(Records from a data source)
------------------------
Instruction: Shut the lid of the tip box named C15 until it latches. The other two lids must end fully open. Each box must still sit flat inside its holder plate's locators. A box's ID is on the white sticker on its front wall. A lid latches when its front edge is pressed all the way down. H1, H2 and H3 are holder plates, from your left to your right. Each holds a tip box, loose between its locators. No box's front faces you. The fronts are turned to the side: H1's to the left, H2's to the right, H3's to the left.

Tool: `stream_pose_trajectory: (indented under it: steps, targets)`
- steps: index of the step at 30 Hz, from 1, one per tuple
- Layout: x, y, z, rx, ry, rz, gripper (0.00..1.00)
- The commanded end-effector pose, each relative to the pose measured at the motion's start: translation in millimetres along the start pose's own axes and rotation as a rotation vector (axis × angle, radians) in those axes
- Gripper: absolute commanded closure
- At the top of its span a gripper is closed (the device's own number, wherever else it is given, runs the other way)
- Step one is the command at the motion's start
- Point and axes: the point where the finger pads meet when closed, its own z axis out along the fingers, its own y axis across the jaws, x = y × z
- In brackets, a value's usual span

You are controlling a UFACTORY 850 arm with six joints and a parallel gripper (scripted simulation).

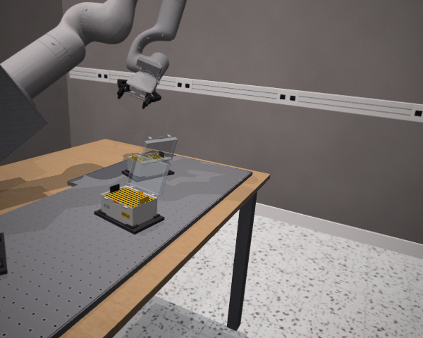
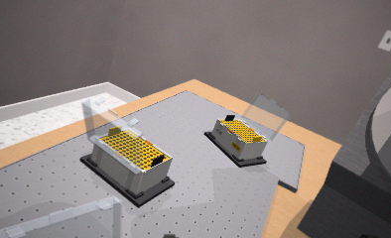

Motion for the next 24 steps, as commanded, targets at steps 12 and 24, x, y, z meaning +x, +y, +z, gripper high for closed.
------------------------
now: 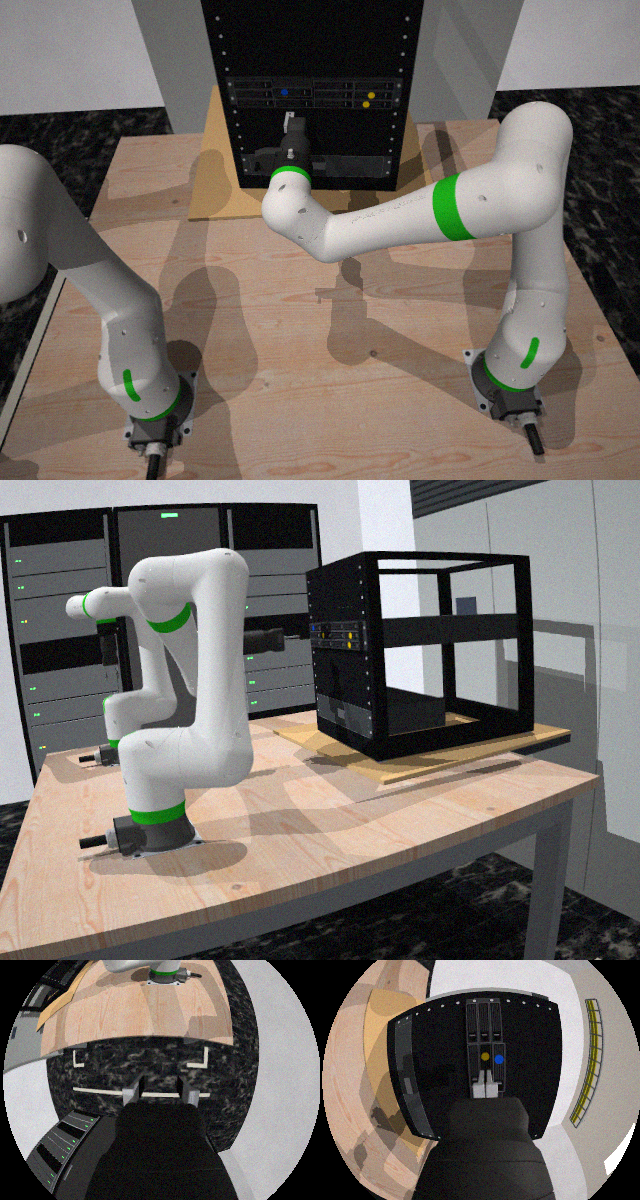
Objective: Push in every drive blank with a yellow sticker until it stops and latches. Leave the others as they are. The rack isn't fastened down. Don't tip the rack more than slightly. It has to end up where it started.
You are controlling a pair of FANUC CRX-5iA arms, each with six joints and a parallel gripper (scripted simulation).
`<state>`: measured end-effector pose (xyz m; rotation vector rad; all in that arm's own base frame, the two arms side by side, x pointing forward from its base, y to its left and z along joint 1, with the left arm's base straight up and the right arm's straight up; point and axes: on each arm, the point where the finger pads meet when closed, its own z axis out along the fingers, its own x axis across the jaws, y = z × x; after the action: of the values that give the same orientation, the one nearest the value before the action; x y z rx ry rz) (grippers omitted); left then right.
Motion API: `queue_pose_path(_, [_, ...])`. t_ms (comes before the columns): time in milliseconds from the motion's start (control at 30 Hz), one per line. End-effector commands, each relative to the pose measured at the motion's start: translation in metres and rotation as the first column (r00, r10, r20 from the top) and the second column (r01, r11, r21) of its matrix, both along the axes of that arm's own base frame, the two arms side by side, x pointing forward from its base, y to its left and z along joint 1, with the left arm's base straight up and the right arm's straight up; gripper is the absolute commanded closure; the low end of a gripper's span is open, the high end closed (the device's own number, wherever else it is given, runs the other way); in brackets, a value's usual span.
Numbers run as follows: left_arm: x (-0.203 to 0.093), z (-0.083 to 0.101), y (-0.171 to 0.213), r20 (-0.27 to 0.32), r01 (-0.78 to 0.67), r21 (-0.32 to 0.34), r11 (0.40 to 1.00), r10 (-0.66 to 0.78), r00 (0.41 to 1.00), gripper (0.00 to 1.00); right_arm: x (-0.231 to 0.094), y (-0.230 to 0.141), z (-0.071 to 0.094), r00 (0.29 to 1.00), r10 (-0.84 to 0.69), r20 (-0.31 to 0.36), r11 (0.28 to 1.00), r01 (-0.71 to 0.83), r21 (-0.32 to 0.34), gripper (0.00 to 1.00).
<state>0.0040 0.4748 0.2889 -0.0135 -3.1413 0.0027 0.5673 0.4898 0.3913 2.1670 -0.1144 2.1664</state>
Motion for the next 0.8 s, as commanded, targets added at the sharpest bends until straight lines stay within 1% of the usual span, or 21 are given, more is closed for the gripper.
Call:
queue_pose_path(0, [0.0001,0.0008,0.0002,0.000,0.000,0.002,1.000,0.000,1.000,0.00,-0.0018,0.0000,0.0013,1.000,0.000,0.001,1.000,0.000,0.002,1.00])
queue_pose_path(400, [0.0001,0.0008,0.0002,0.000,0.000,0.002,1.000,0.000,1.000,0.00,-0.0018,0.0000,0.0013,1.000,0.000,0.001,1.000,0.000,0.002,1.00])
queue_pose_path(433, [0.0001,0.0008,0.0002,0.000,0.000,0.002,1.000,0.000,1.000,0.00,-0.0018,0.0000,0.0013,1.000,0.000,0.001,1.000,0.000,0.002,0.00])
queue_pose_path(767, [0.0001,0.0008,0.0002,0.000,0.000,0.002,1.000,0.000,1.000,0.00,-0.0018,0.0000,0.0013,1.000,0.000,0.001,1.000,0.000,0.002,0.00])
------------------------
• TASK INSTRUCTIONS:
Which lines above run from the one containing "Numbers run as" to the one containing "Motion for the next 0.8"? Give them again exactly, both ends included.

• RESULT FOR THIS TASK:
Numbers run as follows: left_arm: x (-0.203 to 0.093), z (-0.083 to 0.101), y (-0.171 to 0.213), r20 (-0.27 to 0.32), r01 (-0.78 to 0.67), r21 (-0.32 to 0.34), r11 (0.40 to 1.00), r10 (-0.66 to 0.78), r00 (0.41 to 1.00), gripper (0.00 to 1.00); right_arm: x (-0.231 to 0.094), y (-0.230 to 0.141), z (-0.071 to 0.094), r00 (0.29 to 1.00), r10 (-0.84 to 0.69), r20 (-0.31 to 0.36), r11 (0.28 to 1.00), r01 (-0.71 to 0.83), r21 (-0.32 to 0.34), gripper (0.00 to 1.00).
<state>0.0040 0.4748 0.2889 -0.0135 -3.1413 0.0027 0.5673 0.4898 0.3913 2.1670 -0.1144 2.1664</state>
Motion for the next 0.8 s, as commanded, targets added at the sharpest bends until straight lines stay within 1% of the usual span, or 21 are given, more is closed for the gripper.

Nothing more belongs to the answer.